The listing below should be reproduced exactly, with the pictures omitted.

(Information supplied)

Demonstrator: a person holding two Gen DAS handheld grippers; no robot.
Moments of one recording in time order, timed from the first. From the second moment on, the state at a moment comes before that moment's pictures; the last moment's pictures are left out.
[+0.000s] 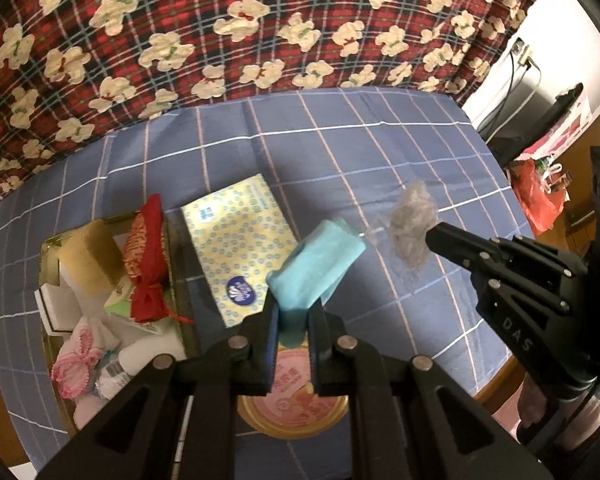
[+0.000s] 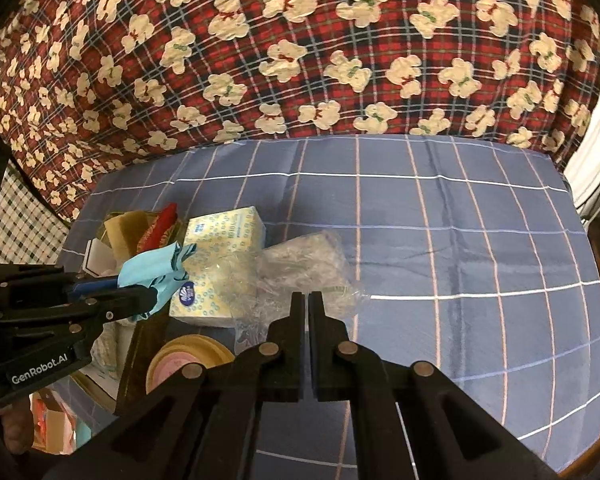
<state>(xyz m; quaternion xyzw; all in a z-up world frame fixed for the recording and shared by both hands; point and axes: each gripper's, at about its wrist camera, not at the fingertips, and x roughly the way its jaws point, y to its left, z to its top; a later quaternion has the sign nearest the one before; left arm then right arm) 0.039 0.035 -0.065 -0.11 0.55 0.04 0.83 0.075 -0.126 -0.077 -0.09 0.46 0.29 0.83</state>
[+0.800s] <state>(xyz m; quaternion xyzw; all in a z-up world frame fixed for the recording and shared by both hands) 0.015 0.086 -0.070 -0.14 0.54 0.08 0.82 0.067 -0.060 -0.084 -0.11 0.46 0.34 0.81</state>
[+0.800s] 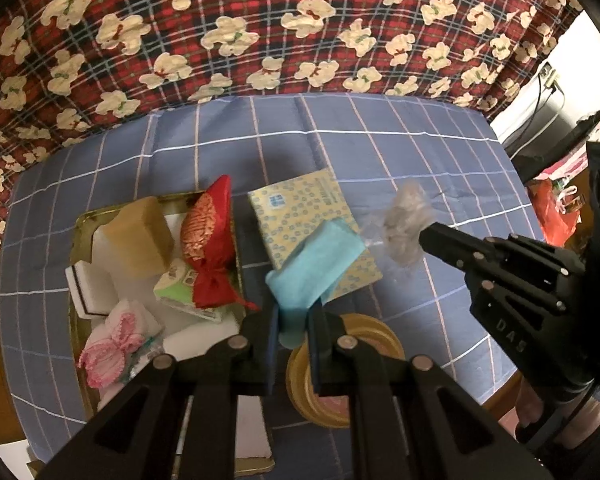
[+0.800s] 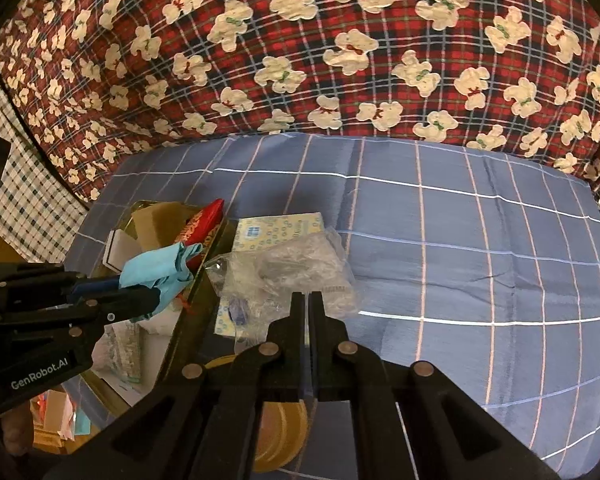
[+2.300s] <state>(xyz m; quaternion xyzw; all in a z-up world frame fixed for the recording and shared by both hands) -0.049 0.152 -0.078 -0.20 0.53 0.15 0.81 0.027 0.024 -0.089 -0.17 0.45 0.41 0.77</state>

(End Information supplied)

▸ Written solution
Demonstrator: a person holding two Gen DAS handheld grippers; no robot.
Moments of one recording in time order, timed from the first. From the second moment on, the state at a moment comes before that moment's pictures; the last moment's pictures are left out.
[+0.000s] 
[+0.000s] 
<state>(xyz m; quaternion xyzw; all in a z-up world frame fixed for the recording and shared by both hands; point and axes: each gripper's, at about its wrist camera, not at the fingertips, and x roughly the way its jaws point, y to its left, z to its top; a later quaternion has the sign nearest the one before; left arm then right arm) 0.039 0.035 -0.065 -0.11 0.55 0.04 0.83 0.075 -0.126 -0.077 -0.09 0.46 0.29 0.83</state>
[+0.800s] <state>(xyz m; quaternion xyzw; all in a z-up world frame fixed for the recording and shared by both hands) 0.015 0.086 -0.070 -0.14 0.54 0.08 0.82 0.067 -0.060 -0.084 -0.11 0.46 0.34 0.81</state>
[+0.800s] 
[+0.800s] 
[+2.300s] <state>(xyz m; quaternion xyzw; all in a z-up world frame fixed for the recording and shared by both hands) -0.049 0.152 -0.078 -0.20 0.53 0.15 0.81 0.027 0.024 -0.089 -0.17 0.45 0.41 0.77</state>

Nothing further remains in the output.